WHAT THIS TASK INVOLVES> From the data underneath, reproduce exactly the stretch that begins at the line with "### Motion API" and ends after the line with "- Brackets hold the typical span".

Saved entries>
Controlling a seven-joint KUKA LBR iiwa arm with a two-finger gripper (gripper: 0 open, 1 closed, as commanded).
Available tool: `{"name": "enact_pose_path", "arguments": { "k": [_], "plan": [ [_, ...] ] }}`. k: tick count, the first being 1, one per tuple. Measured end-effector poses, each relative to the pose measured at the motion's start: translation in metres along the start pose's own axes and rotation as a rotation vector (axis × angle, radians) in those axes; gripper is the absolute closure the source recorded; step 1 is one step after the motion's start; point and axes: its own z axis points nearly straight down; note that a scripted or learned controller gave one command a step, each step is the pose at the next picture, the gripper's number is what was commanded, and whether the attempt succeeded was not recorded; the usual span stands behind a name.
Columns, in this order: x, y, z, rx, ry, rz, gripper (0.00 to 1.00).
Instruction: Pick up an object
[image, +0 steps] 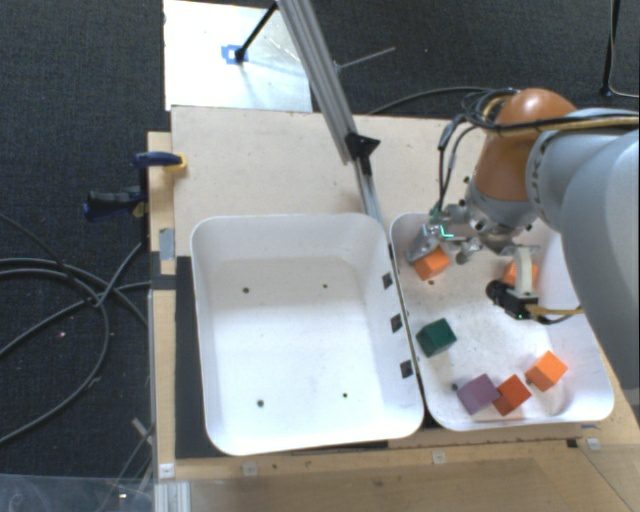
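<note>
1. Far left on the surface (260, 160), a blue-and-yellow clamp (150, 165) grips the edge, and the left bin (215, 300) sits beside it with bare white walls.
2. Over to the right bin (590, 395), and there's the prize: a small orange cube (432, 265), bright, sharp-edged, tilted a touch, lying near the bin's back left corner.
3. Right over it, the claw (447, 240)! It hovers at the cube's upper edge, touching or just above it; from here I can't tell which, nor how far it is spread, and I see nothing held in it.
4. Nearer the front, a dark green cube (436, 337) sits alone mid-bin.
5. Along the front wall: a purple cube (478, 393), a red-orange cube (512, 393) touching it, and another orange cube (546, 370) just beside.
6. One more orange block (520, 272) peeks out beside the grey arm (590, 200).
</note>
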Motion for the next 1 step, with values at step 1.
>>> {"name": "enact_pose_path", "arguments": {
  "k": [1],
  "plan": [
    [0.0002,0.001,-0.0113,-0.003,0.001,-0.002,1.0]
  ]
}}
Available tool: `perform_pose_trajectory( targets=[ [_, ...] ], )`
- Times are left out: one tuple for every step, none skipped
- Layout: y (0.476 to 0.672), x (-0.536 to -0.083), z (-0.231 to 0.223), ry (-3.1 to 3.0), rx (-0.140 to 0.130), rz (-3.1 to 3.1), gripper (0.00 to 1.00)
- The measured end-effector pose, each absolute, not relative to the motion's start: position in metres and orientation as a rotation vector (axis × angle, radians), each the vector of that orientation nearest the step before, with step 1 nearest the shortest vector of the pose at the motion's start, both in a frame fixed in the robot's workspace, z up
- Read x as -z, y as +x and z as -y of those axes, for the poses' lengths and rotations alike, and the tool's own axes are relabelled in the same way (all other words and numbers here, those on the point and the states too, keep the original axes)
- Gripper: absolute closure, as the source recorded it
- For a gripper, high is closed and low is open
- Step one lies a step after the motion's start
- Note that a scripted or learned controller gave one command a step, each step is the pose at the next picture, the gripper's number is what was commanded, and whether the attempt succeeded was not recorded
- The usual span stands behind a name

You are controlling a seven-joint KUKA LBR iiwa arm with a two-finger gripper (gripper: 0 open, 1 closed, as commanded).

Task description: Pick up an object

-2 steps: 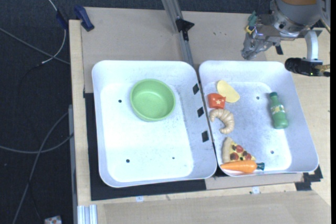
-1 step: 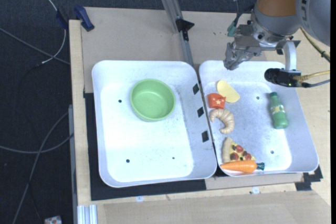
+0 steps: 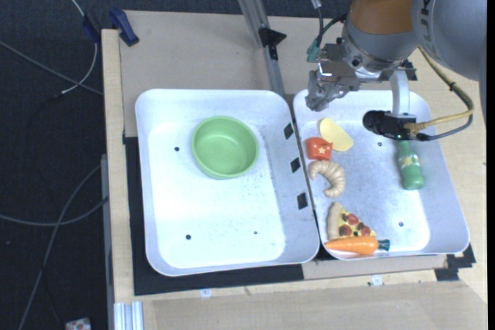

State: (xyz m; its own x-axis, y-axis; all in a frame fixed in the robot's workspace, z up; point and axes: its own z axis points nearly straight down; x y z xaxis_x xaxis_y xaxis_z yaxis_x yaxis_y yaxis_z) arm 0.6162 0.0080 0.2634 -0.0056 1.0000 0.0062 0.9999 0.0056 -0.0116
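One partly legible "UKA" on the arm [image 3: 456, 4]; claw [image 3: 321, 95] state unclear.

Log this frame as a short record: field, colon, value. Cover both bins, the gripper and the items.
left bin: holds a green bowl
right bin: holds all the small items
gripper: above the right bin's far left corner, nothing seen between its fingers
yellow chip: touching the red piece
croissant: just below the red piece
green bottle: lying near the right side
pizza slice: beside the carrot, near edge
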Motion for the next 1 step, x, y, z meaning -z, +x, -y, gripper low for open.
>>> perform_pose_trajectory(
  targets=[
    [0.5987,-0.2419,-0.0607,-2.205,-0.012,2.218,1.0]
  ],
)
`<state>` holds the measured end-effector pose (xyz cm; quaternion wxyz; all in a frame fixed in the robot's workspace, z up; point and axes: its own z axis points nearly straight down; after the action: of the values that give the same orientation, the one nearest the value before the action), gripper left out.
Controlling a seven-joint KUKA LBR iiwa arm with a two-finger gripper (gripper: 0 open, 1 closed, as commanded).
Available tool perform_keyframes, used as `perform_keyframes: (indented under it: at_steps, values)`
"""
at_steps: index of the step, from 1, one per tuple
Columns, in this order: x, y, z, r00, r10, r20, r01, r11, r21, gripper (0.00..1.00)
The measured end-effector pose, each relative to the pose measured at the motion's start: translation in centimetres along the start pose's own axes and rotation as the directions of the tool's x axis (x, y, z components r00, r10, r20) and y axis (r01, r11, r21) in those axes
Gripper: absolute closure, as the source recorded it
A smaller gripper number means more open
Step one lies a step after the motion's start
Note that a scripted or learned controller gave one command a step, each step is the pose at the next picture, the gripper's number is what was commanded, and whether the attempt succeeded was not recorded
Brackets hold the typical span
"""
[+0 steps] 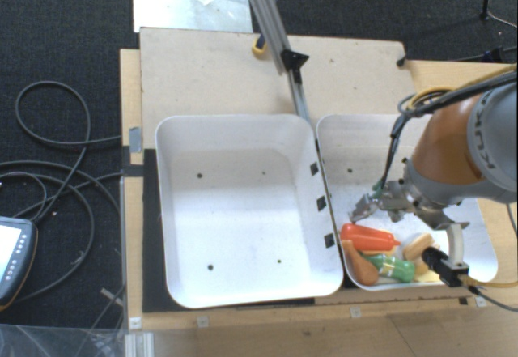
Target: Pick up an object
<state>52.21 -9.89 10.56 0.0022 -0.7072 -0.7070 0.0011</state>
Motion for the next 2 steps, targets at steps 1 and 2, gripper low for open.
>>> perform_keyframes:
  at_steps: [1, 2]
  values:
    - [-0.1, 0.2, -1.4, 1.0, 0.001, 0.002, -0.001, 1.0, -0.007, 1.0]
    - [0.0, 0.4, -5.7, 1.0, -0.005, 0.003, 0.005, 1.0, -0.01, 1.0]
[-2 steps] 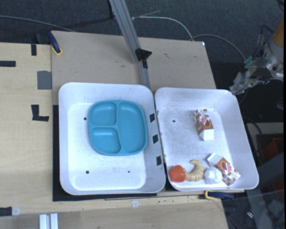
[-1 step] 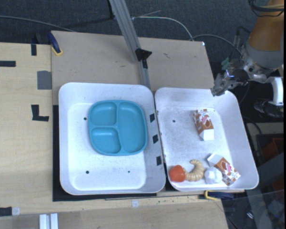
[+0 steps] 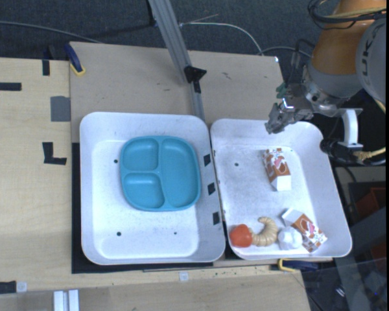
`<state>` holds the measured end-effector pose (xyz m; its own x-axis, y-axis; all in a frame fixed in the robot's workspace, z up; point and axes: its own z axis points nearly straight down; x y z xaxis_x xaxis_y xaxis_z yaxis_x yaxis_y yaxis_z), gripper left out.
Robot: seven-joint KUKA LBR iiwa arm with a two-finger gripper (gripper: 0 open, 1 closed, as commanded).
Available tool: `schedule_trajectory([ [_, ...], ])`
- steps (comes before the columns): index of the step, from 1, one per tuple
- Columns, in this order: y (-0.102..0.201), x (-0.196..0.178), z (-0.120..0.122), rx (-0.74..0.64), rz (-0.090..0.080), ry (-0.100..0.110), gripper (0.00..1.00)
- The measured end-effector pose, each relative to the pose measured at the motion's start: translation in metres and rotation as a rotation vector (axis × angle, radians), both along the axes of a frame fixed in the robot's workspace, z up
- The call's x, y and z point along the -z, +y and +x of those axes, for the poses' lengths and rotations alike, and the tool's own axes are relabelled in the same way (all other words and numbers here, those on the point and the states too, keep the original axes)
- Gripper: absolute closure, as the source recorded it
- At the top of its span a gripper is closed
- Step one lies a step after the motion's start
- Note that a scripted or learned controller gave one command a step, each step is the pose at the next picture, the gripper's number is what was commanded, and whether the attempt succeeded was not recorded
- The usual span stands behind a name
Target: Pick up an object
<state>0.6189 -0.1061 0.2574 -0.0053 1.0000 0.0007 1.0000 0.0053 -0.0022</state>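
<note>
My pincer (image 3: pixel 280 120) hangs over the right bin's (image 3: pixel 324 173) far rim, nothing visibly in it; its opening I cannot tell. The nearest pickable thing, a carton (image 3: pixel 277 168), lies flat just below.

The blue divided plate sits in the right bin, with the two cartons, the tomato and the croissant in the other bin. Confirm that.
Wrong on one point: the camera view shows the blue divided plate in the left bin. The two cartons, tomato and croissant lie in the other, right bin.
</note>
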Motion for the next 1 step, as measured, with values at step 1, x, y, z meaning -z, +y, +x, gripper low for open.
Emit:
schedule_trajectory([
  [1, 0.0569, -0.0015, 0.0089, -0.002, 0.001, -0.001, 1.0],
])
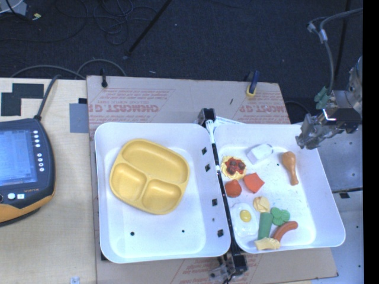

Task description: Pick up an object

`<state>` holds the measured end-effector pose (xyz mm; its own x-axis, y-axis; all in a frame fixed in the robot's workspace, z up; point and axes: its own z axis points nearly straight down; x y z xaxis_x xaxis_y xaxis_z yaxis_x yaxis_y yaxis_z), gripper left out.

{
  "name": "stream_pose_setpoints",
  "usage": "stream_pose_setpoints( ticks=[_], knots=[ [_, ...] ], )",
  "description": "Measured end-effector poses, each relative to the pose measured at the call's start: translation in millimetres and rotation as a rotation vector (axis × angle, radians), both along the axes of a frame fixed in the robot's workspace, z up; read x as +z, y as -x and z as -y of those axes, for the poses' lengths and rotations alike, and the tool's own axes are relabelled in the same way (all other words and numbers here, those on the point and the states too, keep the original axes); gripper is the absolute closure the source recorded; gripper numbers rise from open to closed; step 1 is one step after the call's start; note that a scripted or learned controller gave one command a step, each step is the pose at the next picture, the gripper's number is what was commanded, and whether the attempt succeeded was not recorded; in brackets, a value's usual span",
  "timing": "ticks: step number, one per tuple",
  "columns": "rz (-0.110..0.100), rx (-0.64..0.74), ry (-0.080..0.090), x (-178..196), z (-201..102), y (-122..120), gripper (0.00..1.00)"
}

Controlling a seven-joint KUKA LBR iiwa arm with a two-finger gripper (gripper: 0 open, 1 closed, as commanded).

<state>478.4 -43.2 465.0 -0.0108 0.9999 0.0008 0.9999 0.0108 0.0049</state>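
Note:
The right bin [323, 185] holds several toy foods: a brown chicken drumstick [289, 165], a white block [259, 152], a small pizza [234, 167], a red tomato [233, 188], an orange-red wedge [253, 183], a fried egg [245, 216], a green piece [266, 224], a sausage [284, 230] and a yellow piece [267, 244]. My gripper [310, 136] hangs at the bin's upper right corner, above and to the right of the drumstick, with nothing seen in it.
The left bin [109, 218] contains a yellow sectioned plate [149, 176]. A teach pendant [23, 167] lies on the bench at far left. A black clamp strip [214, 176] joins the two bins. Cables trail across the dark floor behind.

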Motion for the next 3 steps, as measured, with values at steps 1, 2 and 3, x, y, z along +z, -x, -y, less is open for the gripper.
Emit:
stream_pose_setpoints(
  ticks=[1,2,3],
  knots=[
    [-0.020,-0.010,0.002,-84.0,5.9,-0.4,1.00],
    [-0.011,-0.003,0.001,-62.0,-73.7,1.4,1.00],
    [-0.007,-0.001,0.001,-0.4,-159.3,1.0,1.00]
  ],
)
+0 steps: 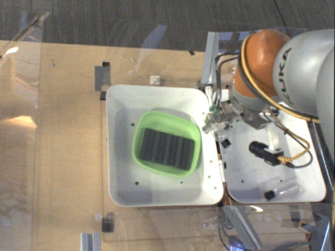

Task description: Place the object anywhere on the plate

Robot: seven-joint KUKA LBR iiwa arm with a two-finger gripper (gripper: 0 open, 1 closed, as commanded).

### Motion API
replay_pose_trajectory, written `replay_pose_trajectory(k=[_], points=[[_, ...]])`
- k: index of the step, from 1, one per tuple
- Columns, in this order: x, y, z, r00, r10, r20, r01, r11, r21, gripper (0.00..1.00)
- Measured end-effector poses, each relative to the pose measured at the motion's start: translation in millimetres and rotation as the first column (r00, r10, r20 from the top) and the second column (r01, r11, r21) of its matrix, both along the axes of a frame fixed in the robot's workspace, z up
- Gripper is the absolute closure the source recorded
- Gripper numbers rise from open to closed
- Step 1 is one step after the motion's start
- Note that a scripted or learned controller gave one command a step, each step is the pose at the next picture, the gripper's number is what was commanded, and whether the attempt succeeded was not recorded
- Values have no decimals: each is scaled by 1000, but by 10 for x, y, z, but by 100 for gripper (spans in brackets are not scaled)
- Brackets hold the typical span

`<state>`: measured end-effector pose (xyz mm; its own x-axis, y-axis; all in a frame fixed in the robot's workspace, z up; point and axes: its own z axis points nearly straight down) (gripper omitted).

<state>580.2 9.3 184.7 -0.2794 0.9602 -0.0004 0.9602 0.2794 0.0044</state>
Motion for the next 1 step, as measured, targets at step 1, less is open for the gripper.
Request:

RESPONSE TO THE EXERCISE>
### Motion API
replay_pose_trajectory, written `replay_pose_trajectory(k=[_], points=[[_, ...]])`
- k: index of the step, from 1, one per tuple
- Columns, in this order: x, y, z, r00, r10, r20, r01, r11, r21, gripper (0.00..1.00)
- Measured end-effector poses, each relative to the pose measured at the motion's start: translation in millimetres and rotation as the first column (r00, r10, r20 from the top) and the second column (r01, r11, r21) of its matrix, both along the axes of a frame fixed in the robot's workspace, z up
- Gripper is the absolute closure the source recorded
- Gripper numbers rise from open to closed
- Step 1 is one step after the motion's start
- Note that a scripted or learned controller gave one command a step, each step is the pose at the next picture, the gripper's number is what was commanded, and whether the attempt succeeded was not recorded
- Values have no decimals: each is scaled by 1000, but by 10 for x, y, z, but by 100 for gripper (spans in brackets are not scaled)
- Brackets hold the typical span

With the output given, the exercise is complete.